Applicant: Jonathan S. Duke-Cohan ,  Chikao Morimoto ,  Stuart F. Schlossman

Inventor： Jonathan S. Duke-Cohan ,  Chikao Morimoto ,  Stuart F. Schlossman

IPC: A61B5055

Abstract: A soluble form of CD26 isolated from human serum is disclosed. The serum form shares similar enzymatic and antigenic properties with the membrane form. However, in several biochemical aspects there are distinct differences. In particular, the soluble serum form has a molecular weight of 175 kDa (in contrast to the 105 kDa molecular weight of the membrane form), and it does not bind Adenosine Deaminase Type-1. Nevertheless, the soluble form expresses functional dipeptidylpeptidase IV activity and retains the ability to costimulate the T lymphocyte response to recall antigen. Although 105 kDa membrane type CD26 may be found in the serum in small amounts, the majority of serum DPPIV activity is provided by a novel peptidase structurally distinct from membrane C26/DPPIV.
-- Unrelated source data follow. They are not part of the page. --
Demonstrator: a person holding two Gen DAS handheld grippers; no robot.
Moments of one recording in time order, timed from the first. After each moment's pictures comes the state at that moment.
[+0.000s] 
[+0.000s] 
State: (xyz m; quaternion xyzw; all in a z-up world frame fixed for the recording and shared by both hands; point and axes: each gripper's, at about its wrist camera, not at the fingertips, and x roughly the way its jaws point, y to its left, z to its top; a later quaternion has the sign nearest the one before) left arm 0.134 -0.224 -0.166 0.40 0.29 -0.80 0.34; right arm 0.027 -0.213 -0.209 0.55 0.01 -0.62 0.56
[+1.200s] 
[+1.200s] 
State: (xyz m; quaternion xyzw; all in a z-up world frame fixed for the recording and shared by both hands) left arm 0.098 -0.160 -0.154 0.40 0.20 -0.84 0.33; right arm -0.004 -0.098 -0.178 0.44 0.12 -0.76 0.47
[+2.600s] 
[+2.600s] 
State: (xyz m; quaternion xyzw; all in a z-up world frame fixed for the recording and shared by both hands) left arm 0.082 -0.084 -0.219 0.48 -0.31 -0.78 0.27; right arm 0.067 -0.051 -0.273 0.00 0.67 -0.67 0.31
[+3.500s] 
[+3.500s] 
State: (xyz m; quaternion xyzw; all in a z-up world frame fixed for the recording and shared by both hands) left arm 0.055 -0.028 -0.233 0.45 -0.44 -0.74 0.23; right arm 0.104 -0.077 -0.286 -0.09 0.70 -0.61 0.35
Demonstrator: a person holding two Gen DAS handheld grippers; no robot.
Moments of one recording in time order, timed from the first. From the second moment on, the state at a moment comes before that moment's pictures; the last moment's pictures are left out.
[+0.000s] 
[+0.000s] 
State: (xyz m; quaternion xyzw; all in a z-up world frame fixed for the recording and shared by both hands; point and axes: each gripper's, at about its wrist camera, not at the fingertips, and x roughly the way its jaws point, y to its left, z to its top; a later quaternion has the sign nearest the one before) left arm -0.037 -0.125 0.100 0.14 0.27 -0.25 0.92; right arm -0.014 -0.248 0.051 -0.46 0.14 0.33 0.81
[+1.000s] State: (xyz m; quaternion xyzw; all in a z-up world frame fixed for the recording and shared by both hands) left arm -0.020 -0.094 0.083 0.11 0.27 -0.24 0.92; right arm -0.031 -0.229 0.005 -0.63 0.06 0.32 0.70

Abstract translation: 公开了从人血清中分离的可溶形式的CD26。 血清形式与膜形式具有相似的酶和抗原性质。 然而，在几个生化方面有明显的差异。 特别地，可溶性血清形式的分子量为175kDa（与膜形式的105kDa分子量相反），并且不结合腺苷脱氨酶1型。 然而，可溶形式表达功能性二肽基肽酶IV活性，并保留共同刺激T淋巴细胞回忆抗原的能力。 尽管少量血清中可以发现105kDa的膜型CD26，但大部分血清DPPIV活性由结构不同于膜C26 / DPPIV的新型肽酶提供。